Businesses want feedback from their employees. Supervisors want feedback from their workers. The problem is that businesses are not getting honest feedback. Companies are not hearing how employees really feel about the way a business is run or how supervisors manage.
And, as long as companies solicit this feedback in the form of emails or conversation or even notes, the firms are never going to get the truth they seek. Employees don’t want to take the risk of losing their jobs or being targeted for some other reprisal.
Another big reason employees do not offer feedback is that they do not really believe it will make a difference, that the company will take any action.
What can companies do to combat this fear of speaking up? The best way to get honest answers is to make employee surveys anonymous. Giving employees anonymity will take care of the fear factor. One effective way of doing this is to use online voting tools that incorporate anonymous surveys.

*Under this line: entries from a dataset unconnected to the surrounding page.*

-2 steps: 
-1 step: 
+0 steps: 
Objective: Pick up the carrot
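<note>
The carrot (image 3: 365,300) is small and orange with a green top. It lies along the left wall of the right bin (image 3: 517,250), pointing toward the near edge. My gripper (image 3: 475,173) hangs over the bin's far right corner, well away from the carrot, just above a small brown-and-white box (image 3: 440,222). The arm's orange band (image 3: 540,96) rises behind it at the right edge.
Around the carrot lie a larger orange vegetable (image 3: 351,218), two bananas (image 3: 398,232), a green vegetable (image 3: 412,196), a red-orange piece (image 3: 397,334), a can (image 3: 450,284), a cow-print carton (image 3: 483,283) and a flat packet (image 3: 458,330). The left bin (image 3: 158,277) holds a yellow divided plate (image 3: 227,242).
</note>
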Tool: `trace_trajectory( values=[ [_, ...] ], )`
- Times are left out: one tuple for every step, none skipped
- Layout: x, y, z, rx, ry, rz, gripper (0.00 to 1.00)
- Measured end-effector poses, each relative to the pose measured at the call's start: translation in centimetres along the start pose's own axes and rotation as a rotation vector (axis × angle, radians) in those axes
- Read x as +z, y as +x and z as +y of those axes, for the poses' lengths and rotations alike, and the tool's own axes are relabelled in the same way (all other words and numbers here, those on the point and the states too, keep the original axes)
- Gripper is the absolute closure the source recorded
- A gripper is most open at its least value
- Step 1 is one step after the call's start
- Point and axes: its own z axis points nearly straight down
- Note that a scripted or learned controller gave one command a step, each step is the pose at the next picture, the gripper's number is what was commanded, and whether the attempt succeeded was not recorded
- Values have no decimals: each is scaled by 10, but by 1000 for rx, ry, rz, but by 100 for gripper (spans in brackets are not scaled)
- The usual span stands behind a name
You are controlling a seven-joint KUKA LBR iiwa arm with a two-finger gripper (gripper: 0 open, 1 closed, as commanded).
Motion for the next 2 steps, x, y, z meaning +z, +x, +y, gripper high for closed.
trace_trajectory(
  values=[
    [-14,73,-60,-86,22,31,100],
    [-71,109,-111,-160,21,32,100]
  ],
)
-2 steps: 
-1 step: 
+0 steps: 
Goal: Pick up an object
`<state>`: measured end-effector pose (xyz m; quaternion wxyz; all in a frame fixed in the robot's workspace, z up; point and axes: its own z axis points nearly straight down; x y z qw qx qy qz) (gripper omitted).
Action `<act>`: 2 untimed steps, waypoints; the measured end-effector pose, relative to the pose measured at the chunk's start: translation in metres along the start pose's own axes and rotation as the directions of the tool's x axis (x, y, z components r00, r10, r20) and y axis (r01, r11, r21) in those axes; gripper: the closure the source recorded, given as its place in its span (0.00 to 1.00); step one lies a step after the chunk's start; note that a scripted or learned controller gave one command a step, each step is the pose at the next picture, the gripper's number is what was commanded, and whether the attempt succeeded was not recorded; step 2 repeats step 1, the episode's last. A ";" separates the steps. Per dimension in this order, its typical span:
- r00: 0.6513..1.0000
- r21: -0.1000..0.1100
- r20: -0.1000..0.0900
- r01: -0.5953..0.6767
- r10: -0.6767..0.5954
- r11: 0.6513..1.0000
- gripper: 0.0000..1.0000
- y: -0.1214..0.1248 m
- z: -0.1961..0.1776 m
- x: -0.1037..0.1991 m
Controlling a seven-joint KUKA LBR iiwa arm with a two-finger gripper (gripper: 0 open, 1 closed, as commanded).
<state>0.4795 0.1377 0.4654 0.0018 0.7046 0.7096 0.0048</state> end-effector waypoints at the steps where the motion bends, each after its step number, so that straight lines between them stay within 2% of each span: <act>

Employees can say what they really feel, knowing they will be protected by anonymity. And the surveys are set up so that companies can ask about any topic of concern. Moreover, all of the responses are stored in one database, making it easier to analyze the responses.
Anonymous surveys help with more than just providing honesty.
They help improve employee engagement because workers can say what they really feel. If they have a gripe about something or frustration, they can be candid about it, making it a possibility that something will be done.
Using an online survey format also enables companies to get more clear and precise answers. For example, if an employee says he or she is not happy, that does not reveal a lot because it is hard to determine how disgruntled the person is. On the other hand, if he quantifies his anger on a ten-point scale, you get a much better feel for his mood. Using scales like this are more helpful. Plus there are opportunities for more open ended responses.
One criticism of these types of surveys is that they do not allow for any follow up discussion. But that doesn’t have to be the case. After managers have reviewed the results, they can hold meetings with their teams to discuss the responses and appropriate action to those responses.